Drone-Based Pedestrian Tracking for City Planning
Industry project analyzing pedestrian behavior in a public square using drone footage and computer vision.
Tech Stack
This industry project was conducted as part of my work at HSLU in collaboration with a city authority. The project was carried out by a small team. I was strongly involved across the full technical pipeline, from data acquisition to large-scale processing and analysis. Fine-tuning of the YOLO detector was performed by Teresa Windlin, who later continued the work as part of her bachelor thesis. The project received an award for best bachelor thesis at an industry event.
Problem Definition
A public square was undergoing a redesign process. To support data-driven planning decisions, the city required objective measurements of how the space was used. The goal was to compare pedestrian behavior before and after temporary interventions such as potted trees and benches that outlined the future design.
To achieve this, the square was recorded on multiple days in two phases: Wave 1 captured the current state, while Wave 2 captured usage after the temporary measures were installed. The challenge was to extract reliable movement patterns from aerial recordings while respecting strict privacy constraints.
Solution Concept
The solution is based on drone-based video analysis combined with computer vision pipelines. Each recording session consisted of approximately two hours of 4K video captured from a fixed aerial position.
I was involved in designing the full data acquisition and processing setup, including selecting suitable drones and organizing a battery rotation and charging workflow to support extended recording sessions. I obtained the required drone license and defined a flight altitude and camera configuration that ensured individuals remained non-identifiable, even when directly below the drone. I also flew all four recording days, assisted by different team members, while maintaining consistent recording conditions across sessions.
After recording, videos were transferred and preprocessed. Some clips required trimming due to automatic drone return. Frames were extracted and labeled jointly with Teresa Windlin, who then trained a custom YOLO detector.
For large-scale inference, the pipeline was optimized for throughput.

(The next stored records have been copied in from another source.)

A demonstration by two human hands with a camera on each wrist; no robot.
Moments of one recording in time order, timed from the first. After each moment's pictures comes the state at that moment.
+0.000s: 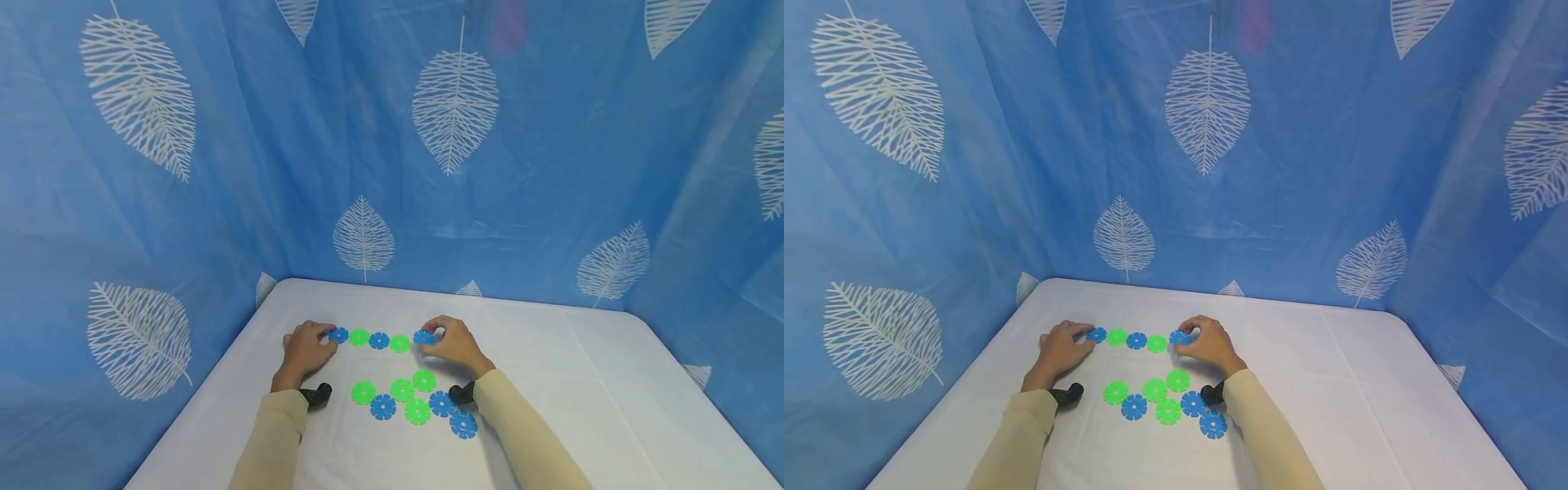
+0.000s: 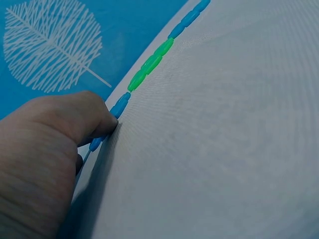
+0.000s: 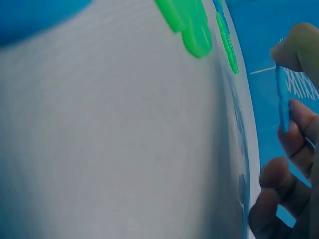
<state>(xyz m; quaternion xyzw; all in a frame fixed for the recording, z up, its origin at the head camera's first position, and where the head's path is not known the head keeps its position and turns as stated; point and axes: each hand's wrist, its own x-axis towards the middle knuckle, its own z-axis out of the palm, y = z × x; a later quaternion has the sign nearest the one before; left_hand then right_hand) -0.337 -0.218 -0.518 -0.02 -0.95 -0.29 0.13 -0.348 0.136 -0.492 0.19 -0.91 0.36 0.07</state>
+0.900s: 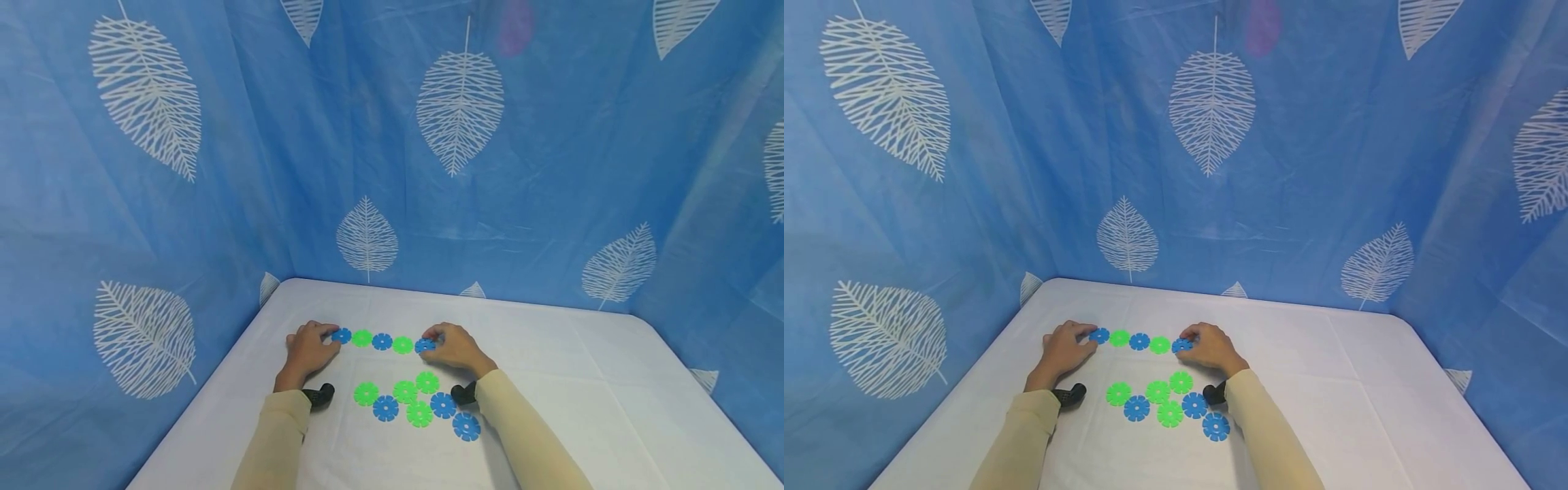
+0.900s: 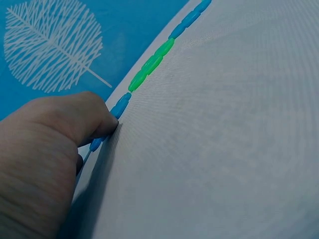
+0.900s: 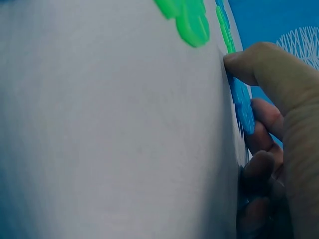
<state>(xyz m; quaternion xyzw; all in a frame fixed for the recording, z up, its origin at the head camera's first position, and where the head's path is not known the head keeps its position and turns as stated) -0.336 -0.219 -0.517 -0.03 -0.95 -0.29 0.13 -0.352 0.133 -0.498 0.17 -0.93 0.33 0.00</state>
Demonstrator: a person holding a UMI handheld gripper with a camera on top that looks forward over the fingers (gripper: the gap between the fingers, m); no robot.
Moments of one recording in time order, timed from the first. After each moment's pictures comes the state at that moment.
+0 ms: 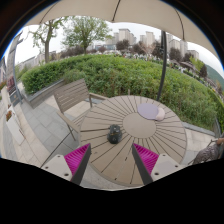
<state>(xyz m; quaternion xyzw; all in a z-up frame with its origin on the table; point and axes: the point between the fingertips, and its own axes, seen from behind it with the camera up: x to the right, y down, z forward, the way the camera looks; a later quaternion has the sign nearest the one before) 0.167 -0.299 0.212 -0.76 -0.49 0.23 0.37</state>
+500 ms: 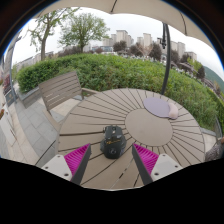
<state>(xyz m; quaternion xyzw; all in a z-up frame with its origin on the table) 0.035 -0.222 0.055 -0.76 -0.48 0.21 0.39</state>
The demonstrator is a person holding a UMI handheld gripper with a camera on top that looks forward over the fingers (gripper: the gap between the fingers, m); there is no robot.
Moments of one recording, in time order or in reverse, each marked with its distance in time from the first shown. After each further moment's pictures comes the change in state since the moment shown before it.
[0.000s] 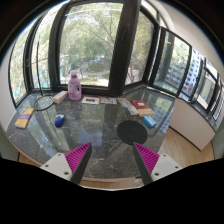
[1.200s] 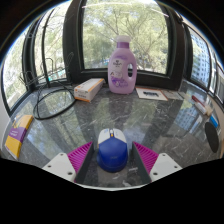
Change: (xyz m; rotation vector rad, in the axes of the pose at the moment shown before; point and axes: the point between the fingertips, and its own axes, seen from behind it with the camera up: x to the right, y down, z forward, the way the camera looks) arm -0.376 -0.023 0.350 0.010 -0.156 0.064
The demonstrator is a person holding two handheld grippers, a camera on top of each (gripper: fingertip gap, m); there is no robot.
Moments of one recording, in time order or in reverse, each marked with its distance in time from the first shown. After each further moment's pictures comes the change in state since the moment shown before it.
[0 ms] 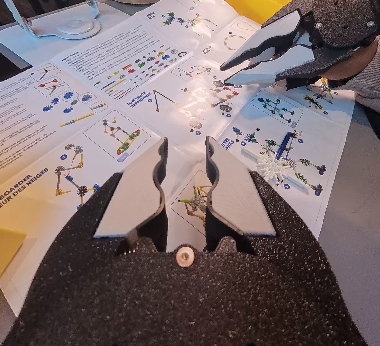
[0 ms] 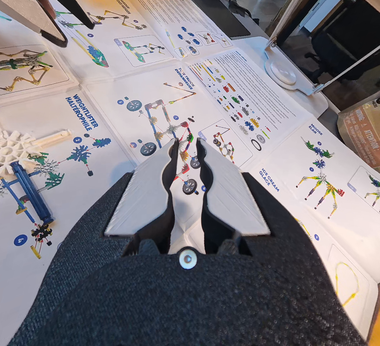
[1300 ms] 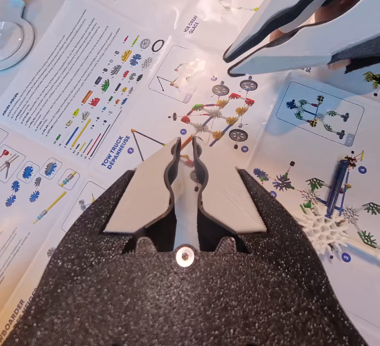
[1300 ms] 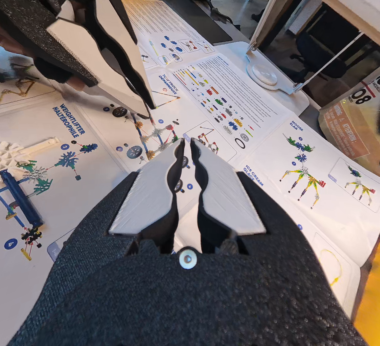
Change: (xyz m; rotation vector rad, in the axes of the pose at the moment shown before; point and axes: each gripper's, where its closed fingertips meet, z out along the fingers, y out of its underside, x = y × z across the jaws) left arm 0.005 -0.011 0.097 -0.278 0.037 0.231; right arm 0.018 -0.005 -0.009 0.027 0.048 0.037
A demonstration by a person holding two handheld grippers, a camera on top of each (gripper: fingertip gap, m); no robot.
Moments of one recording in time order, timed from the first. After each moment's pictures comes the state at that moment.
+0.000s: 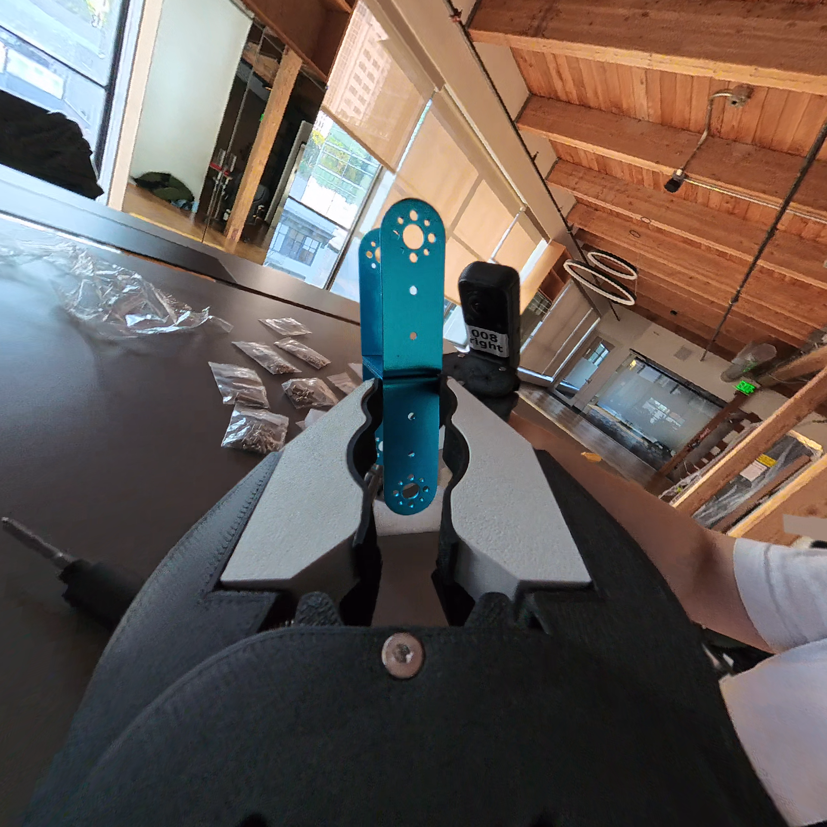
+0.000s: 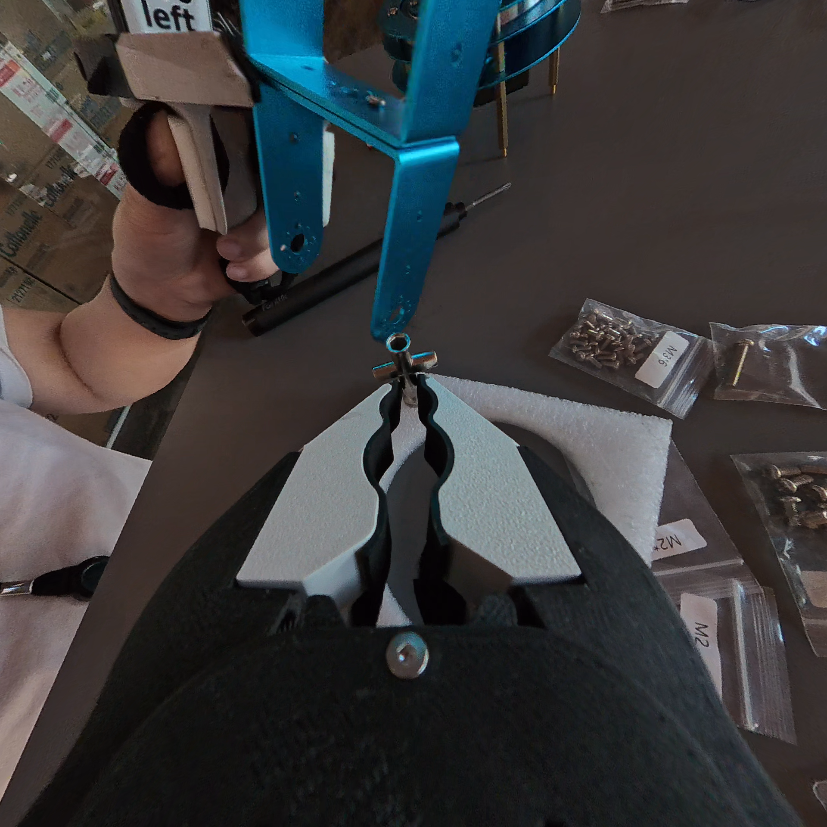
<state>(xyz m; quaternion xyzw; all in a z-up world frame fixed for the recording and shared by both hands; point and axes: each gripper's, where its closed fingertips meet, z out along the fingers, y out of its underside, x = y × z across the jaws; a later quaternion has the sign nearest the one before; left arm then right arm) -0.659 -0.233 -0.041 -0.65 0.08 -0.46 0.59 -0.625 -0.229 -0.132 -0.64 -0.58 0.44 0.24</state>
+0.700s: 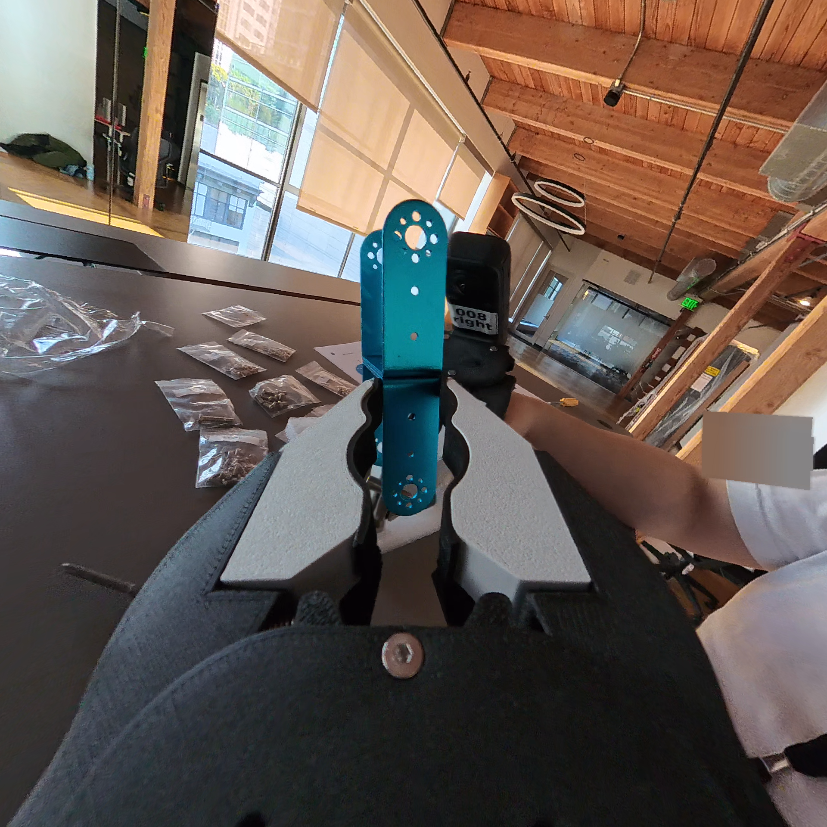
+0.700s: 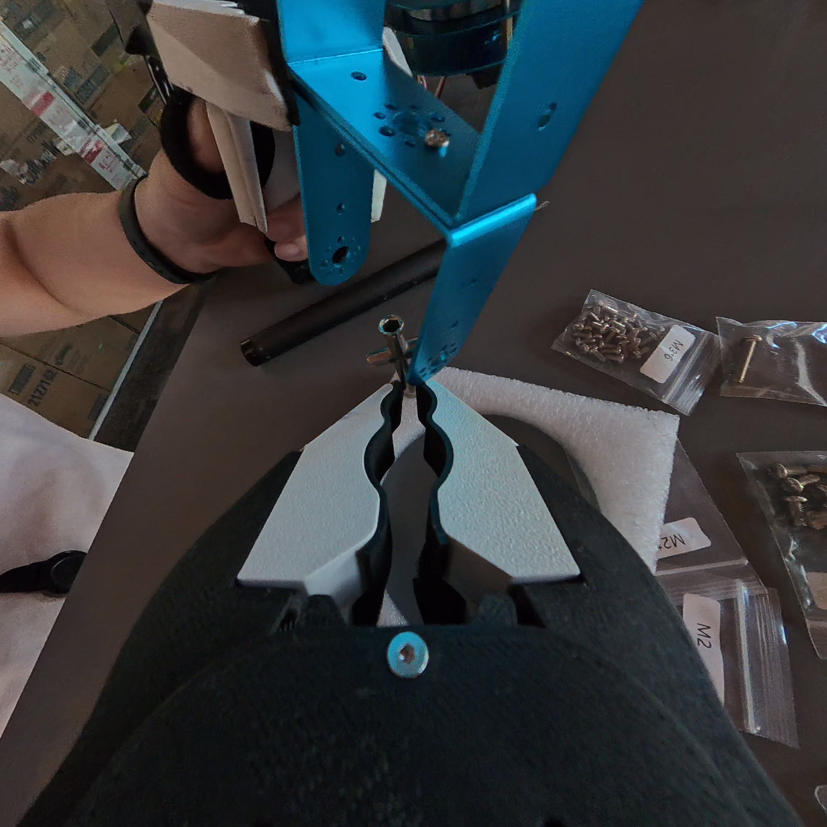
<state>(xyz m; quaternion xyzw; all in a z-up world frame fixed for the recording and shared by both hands) -0.634 -0.219 -0.046 -0.64 0.19 -0.49 0.56 -0.624 -0.231 -0.140 -0.64 -0.59 0.43 0.24</state>
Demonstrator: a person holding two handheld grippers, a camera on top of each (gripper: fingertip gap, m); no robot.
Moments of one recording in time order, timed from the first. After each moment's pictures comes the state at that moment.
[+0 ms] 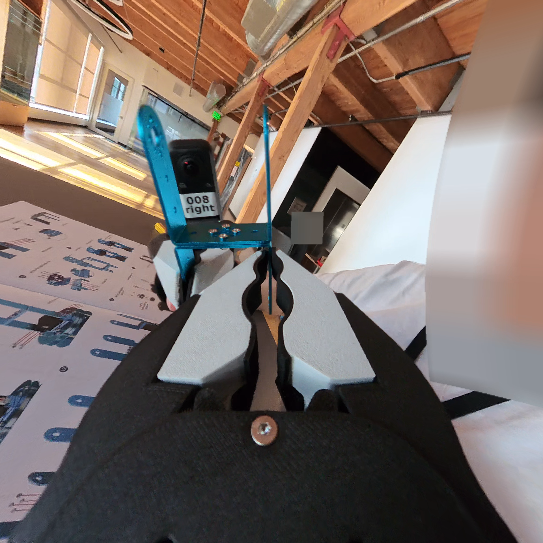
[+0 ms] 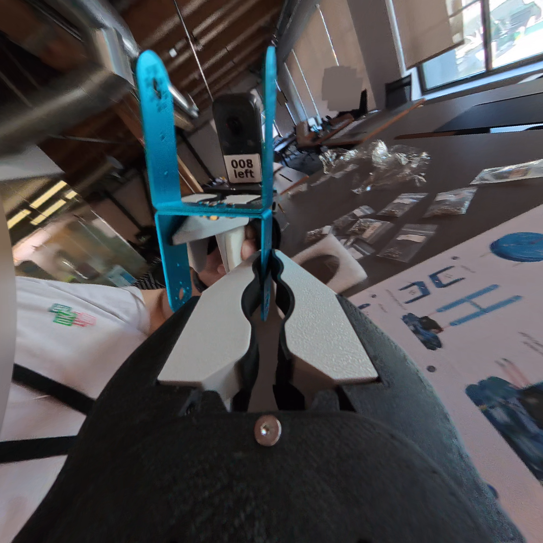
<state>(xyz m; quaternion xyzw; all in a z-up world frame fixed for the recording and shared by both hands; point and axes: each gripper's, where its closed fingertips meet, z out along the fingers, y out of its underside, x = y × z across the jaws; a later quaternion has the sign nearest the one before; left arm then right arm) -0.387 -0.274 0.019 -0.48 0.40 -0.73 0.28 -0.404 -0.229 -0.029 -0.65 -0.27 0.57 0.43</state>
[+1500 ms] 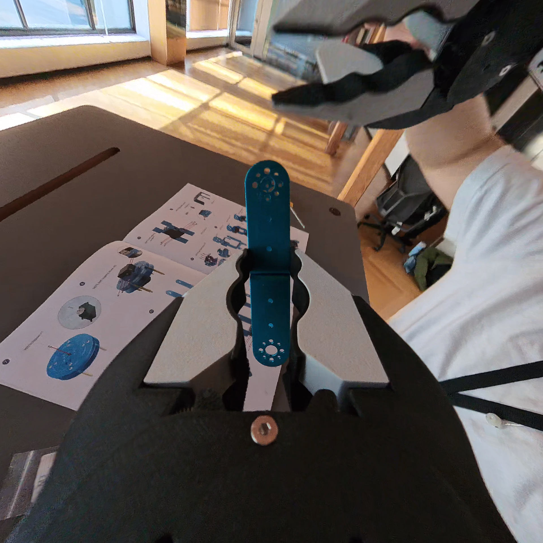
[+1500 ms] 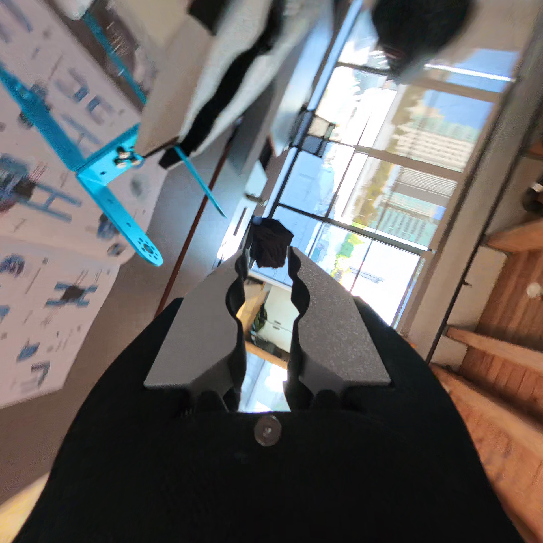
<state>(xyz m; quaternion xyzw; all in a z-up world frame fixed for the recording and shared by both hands) -0.358 -0.205 0.032 -0.64 0.47 -0.49 0.36 -0.344 -0.172 0.113 -0.34 -0.75 -0.34 0.45</state>
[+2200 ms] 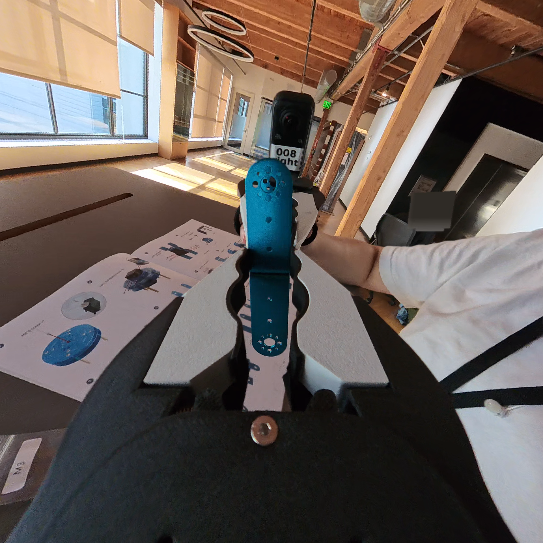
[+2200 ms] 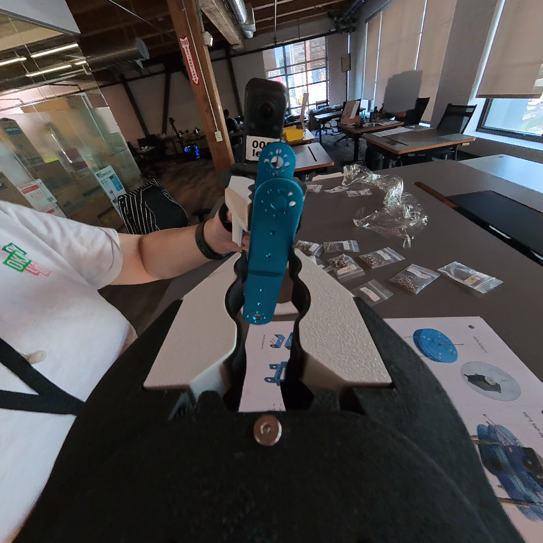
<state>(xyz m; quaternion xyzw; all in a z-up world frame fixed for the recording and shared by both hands) -0.407 -0.203 0.012 -0.57 0.41 -0.57 0.44 -0.392 -0.203 0.008 -0.57 -0.46 0.51 0.45</state>
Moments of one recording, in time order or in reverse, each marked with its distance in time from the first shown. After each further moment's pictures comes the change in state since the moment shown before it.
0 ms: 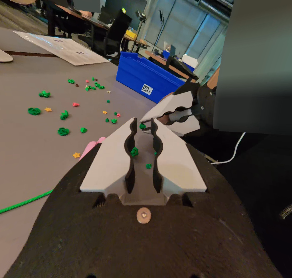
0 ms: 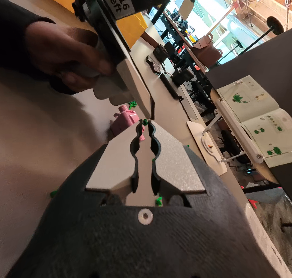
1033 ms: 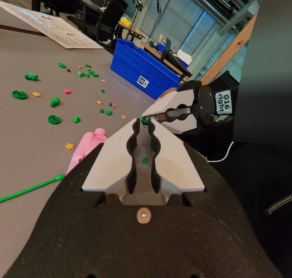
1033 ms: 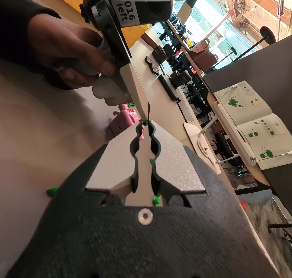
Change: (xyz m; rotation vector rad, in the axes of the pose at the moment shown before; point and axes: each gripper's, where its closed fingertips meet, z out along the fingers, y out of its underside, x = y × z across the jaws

Around 8 hours of 4K@30 fps video were processed in parallel across multiple workstations. Video decoding was identified as the primary bottleneck and therefore performed directly on the GPU using torchcodec. High-resolution frames were evaluated using overlapping 640×640 patches, and inference was run via the native PyTorch model to avoid batch-size limitations of higher-level wrappers.
Detections were then linked over time using ByteTrack. From the resulting trajectories, speed and direction were estimated. Pedestrians were classified as stationary if they remained within a fixed radius for a minimum duration, allowing individuals to switch between stationary and moving states over time.
Finally, all stabilized tracks were aggregated into spatial heatmaps, aligned across recordings and waves to enable direct comparison.
Special Challenges
Several constraints significantly shaped the project. The scale of data, consisting of many hours of high-resolution video, required careful parallelization and efficient implementations. Drone stability was affected by wind, moving the captured area within a short time frame. Strong visual variability between sunny and overcast conditions introduced appearance shifts between waves. Tracking robustness was limited by frequent occlusions, leading to fragmented trajectories and unstable derived metrics. In addition, partial observability under trees and sunshades restricted analysis in some areas, and the limited number of recording days prevented strong conclusions for bikes and cars.
Results
The project delivered several concrete outputs for the city, including heatmaps of overall pedestrian traffic, as well as separate visualizations for moving and stationary pedestrians. Results were provided per day and per wave, enabling direct comparisons across conditions. Additional heatmaps were generated for bikes and cars, including parked positions, alongside aggregate statistics such as average pedestrian counts and bench usage. Together, these outputs enabled both qualitative and quantitative comparisons between the existing square layout and the proposed future design, supporting evidence-based urban planning decisions.
Outlook
The project demonstrates that privacy-preserving aerial sensing combined with modern computer vision can provide valuable insights for city planning. Future work could focus on improving long-term tracking robustness, increasing the number of recording days, and extending the analysis to additional traffic participants. With more data, derived metrics such as dwell time and flow consistency could become statistically more reliable and actionable.